Во-первых, это классические мемуары: автору “что вспомнилось” — то он и пишет. Во-вторых, это классическое “эссе”, причем в исконном, монтеневском смысле: напомню, что монтеневские “Опыты” и стали этимоном русского слова “эссе”. Иначе говоря: книга представляет собой собрание отдельных мыслей, наблюдений, воспоминаний, объединенных в четыре раздела: “Из детства-отрочества”, “В годы войны”, “Послевоенное”, “Всякая всячина”. Если не брать в расчет некий хронологизм книги Льва Осповата, то принцип тот же, что у Монтеня. Конечно, на ум тут же приходят розановские “Опавшие листья”, а также и всевозможные “Камешки на ладони”.

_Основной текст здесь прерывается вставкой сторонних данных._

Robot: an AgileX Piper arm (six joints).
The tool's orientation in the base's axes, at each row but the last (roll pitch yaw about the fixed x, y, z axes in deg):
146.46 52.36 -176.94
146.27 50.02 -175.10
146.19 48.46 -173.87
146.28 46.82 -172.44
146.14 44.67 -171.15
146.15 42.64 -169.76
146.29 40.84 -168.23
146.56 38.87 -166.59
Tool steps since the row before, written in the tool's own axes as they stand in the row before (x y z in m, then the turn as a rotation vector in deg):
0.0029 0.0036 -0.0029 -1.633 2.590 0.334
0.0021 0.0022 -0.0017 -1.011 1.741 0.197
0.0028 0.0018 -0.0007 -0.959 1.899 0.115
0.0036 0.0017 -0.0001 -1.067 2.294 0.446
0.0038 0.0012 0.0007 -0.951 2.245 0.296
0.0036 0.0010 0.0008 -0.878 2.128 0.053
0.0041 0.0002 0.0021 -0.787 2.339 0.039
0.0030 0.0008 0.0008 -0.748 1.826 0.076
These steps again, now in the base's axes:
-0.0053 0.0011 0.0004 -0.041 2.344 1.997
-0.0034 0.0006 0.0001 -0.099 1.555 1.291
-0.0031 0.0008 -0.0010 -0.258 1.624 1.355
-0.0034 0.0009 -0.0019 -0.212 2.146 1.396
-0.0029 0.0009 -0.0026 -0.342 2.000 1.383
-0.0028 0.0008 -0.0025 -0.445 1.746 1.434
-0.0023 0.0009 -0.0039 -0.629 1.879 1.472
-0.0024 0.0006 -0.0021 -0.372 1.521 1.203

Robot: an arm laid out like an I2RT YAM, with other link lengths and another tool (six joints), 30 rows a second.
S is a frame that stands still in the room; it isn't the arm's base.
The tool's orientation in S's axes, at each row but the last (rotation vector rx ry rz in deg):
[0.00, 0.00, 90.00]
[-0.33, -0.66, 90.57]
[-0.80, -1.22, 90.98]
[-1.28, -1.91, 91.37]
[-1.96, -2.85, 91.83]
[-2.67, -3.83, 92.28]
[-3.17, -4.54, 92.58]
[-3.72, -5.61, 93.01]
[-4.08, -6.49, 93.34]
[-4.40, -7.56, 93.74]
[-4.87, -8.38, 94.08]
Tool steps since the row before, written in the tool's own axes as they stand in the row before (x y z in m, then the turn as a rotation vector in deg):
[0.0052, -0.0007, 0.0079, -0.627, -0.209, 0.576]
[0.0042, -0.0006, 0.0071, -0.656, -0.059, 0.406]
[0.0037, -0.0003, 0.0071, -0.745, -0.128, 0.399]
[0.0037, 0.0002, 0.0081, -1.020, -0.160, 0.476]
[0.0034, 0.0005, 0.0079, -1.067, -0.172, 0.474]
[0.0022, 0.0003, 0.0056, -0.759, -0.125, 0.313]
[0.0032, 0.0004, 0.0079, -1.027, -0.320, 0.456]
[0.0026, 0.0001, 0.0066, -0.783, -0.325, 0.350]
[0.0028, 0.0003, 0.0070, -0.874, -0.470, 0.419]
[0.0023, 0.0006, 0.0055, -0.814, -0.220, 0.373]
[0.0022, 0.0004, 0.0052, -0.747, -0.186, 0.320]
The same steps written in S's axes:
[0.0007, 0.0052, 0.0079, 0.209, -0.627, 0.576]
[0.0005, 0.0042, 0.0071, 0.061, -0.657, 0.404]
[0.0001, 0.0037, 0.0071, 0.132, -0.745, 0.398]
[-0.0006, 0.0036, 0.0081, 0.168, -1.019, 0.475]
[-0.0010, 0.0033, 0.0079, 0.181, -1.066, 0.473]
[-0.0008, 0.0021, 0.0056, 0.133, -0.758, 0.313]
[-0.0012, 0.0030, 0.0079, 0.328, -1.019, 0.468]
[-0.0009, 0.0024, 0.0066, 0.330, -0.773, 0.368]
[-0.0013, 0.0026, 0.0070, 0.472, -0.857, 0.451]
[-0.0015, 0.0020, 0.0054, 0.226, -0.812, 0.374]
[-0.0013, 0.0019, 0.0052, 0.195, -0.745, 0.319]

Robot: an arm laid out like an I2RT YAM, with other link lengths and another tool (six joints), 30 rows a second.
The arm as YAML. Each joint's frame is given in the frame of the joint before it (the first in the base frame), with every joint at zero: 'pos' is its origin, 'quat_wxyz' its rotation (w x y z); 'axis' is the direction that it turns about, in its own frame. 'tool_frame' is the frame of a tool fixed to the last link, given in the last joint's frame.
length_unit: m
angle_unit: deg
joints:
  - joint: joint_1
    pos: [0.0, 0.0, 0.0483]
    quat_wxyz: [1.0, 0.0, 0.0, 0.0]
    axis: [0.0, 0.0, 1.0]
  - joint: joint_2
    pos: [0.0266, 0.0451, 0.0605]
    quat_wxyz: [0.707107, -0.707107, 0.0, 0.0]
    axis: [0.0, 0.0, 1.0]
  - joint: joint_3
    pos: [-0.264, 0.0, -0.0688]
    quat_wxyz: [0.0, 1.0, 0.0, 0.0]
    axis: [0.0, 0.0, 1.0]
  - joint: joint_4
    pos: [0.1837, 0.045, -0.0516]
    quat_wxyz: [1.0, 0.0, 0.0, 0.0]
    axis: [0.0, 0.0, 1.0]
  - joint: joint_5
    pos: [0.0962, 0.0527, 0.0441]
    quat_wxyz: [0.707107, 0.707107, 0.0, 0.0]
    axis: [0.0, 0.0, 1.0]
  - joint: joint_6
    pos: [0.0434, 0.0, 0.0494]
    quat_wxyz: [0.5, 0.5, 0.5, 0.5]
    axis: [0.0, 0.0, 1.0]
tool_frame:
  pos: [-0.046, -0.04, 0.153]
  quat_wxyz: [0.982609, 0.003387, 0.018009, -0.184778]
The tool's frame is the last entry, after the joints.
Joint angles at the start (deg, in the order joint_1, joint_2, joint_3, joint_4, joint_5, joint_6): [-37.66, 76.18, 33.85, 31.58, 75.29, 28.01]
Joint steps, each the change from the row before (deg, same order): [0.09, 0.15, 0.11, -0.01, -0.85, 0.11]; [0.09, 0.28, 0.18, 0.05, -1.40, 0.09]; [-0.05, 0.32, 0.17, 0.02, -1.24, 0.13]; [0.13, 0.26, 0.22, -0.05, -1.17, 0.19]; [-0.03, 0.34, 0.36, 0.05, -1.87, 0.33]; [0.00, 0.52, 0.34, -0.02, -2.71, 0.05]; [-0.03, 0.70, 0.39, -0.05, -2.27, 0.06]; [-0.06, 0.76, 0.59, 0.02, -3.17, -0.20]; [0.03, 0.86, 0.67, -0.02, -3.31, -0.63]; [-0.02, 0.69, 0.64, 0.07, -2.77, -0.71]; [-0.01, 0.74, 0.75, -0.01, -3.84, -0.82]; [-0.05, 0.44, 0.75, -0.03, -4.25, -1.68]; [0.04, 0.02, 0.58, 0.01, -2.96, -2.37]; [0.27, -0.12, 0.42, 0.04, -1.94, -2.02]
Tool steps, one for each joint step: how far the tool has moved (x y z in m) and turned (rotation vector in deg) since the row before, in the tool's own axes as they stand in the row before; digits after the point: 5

Однако все эти “опавшие камешки” у Льва Осповата “жестко” эпизированы. Каждое мини-эссе — яркая и интересная микроэпопея, часто даже в хармсовском духе, например:
Двадцать второго июня
она позвонила подруге
и закричала:
— Анька, война!
А в ответ:
— Я тебе больше скажу.
Сема
женился!
Как видим, Лев Осповат понимает, что эпос может быть как крайне длинен, так и крайне короток. Если уж на то пошло, эпитафия — это тоже эпический жанр. Кстати, на одном из московских кладбищ есть могила известного шулера, на которой увековечена эпитафия: “Я — пас”. Это — в “осповатовском” духе.
Тексты Осповата — это еще и анекдоты. Опять же — в исконном смысле, а именно — “неопубликованное”. Вся книга — собрание очень интересных, забавных и поучительных историй, которые никогда до Осповата записаны не были. В том числе и об известных писателях, политических деятелях и т.д. За более чем восемьдесят лет жизни Лев Осповат накопил их немало. Анекдоты эти не только неопубликованные, но и действительно смешные, например:
У Копелева.
Телефонный звонок.
Нахально схватив
отводную трубку,
слышу радостный голос Льва:
— Лидия Корнеевна? Здравствуйте!
И сухой женский голос:
— Нет, это всего-навсего Анна Андреевна…
В книге есть, как мы уже убедились, точно подмеченные характеры. Что-то есть от чеховских сценок, что-то — от притчи. Что-то — от карнавально-балаганного внешнего комизма, от райка, от местечкового юмора. Иногда глубокая притча сливается с откровенным каламбуром (может быть, “местечковость” этому как раз и помогает):
В сельской школе
ученик отвечает
Варфоломеевскую ночь.
В учебник явно не заглядывал,
повторяет услышанное
на предыдущем уроке.
Он воспроизводит,
а может, и передразнивает
мою патетическую интонацию:
— За одну эту ночь погибло
сорок тыщ бегемотов! —
И — наигрывая патетику:
— Кровь бегемотов текла
по парижским улицам!
И странное дело: казалось бы, перед нами мемуары весьма пожилого человека, почтенного литератора. И речь в них идет о трагиэпической эпохе: коллективизация, Великая Отечественная война, культ личности и т.д., и т.п. Ждешь “роман классический, старинный, отменно длинный, длинный, длинный…”
А книжка, несмотря на все “убеленные седины” Льва Осповата, а вернее, благодаря им, получилась свежая, юная.